Colin Firth is getting a lot of critical acclaim for this movie – and well he should. He portrays the King and his stutter in a way that’s not over the top, is very endearing, and definitely shows the skill of his acting.

But I think the supporting characters in this movie is where the money really is. Helena Bonham Carter, as Queen Elizabeth, really exhibits the great talent of being a superb actor that isn’t meant to be the star. She’s quietly in the background, supporting, but never over-shining. As an actress who as of late is more known for her crazy roles (Fight Club, Harry Potter, the Tim Burton collabs), it was nice to see her in something calmer, more like her earlier work, and honestly, at some points, I forgot who I was watching, which I think is definitely the mark of a talented actor.
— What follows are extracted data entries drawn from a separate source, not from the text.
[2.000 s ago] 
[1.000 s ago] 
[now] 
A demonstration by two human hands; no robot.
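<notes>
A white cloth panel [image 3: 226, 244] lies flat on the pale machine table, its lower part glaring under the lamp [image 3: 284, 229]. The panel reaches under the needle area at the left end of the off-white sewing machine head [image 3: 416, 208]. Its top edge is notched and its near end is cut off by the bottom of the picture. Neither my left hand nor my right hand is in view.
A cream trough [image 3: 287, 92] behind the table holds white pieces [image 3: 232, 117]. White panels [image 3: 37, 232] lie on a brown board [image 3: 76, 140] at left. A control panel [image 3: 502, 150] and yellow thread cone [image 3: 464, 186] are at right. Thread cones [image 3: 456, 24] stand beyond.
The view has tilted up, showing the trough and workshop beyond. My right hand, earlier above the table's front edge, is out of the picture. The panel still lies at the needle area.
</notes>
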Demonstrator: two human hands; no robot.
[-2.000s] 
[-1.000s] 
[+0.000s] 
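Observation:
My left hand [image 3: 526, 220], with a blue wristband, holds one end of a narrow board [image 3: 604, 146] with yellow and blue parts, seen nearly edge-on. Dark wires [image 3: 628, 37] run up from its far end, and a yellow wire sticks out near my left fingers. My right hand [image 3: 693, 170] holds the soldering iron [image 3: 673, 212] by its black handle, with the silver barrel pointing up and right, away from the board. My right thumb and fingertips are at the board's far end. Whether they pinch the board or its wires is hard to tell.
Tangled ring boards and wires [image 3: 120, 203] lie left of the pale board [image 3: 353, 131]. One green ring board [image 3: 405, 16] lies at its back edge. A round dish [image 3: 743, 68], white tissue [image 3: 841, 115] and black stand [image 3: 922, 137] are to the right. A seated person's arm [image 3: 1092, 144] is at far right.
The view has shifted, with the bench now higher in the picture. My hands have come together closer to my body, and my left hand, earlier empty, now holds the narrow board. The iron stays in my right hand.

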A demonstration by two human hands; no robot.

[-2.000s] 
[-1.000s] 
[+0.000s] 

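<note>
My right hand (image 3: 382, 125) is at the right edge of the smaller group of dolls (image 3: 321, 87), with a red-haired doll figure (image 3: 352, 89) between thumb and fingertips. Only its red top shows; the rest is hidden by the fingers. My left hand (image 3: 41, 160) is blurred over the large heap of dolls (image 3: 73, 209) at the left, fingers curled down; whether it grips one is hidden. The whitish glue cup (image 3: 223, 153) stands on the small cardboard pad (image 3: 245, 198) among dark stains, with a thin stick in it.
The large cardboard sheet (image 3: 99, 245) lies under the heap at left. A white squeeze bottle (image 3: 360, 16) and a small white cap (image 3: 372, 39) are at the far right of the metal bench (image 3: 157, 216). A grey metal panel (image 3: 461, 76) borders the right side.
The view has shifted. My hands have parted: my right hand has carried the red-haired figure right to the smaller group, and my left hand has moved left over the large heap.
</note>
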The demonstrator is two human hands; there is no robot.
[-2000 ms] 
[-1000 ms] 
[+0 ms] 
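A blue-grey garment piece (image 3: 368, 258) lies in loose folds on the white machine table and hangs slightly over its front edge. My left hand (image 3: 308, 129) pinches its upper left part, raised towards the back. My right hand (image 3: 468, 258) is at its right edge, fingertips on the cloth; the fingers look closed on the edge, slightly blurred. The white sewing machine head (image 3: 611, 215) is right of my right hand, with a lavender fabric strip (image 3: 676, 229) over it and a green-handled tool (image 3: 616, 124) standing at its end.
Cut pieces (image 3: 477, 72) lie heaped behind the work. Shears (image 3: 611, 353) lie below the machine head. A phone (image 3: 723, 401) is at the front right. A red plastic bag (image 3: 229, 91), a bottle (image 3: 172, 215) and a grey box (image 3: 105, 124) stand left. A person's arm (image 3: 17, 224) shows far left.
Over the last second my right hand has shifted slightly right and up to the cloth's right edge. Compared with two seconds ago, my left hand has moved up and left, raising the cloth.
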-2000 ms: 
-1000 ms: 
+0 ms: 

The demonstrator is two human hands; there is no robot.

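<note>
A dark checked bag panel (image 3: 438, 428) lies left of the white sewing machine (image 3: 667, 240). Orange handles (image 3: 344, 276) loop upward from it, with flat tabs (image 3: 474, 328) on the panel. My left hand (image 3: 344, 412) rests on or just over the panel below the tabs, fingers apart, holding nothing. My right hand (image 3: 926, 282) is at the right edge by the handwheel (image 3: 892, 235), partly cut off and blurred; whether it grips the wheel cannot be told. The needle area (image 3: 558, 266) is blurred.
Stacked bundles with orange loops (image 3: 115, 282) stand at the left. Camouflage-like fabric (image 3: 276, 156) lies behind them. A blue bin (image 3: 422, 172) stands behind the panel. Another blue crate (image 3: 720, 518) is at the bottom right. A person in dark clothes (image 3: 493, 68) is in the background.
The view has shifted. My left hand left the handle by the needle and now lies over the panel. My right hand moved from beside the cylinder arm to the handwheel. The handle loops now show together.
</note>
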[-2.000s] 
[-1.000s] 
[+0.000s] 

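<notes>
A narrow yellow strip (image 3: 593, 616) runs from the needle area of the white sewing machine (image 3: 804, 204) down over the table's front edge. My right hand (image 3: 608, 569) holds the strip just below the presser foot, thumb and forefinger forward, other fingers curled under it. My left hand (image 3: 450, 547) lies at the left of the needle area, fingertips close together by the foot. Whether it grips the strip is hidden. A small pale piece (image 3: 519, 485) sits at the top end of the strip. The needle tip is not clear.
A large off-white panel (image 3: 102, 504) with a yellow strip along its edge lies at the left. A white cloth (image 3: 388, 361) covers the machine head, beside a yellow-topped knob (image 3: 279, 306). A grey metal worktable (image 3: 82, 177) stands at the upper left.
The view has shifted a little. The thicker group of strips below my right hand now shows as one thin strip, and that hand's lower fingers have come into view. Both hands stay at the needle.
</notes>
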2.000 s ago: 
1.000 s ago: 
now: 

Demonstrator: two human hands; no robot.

Geoffrey Rush is another stand-out performance. His portrayal of Lionel Logue is where a lot of the comedy comes in, sure, but it’s also the most heart-warming stuff I think. A few of those scenes could definitely have started the waterworks in the movie theatre, if it wasn’t for my friend next to me making hilarious comments (quite loudly) throughout the movie. Thanks for helping me avoid embarassing movie tears Michelle!

Definitely a film to go see, and one I wouldn’t mind seeing again, if you’d like to take me. If you can see it with an audience of 50 year old women – do it. Their gasps, laughs, and credit claps alone make it all worth while.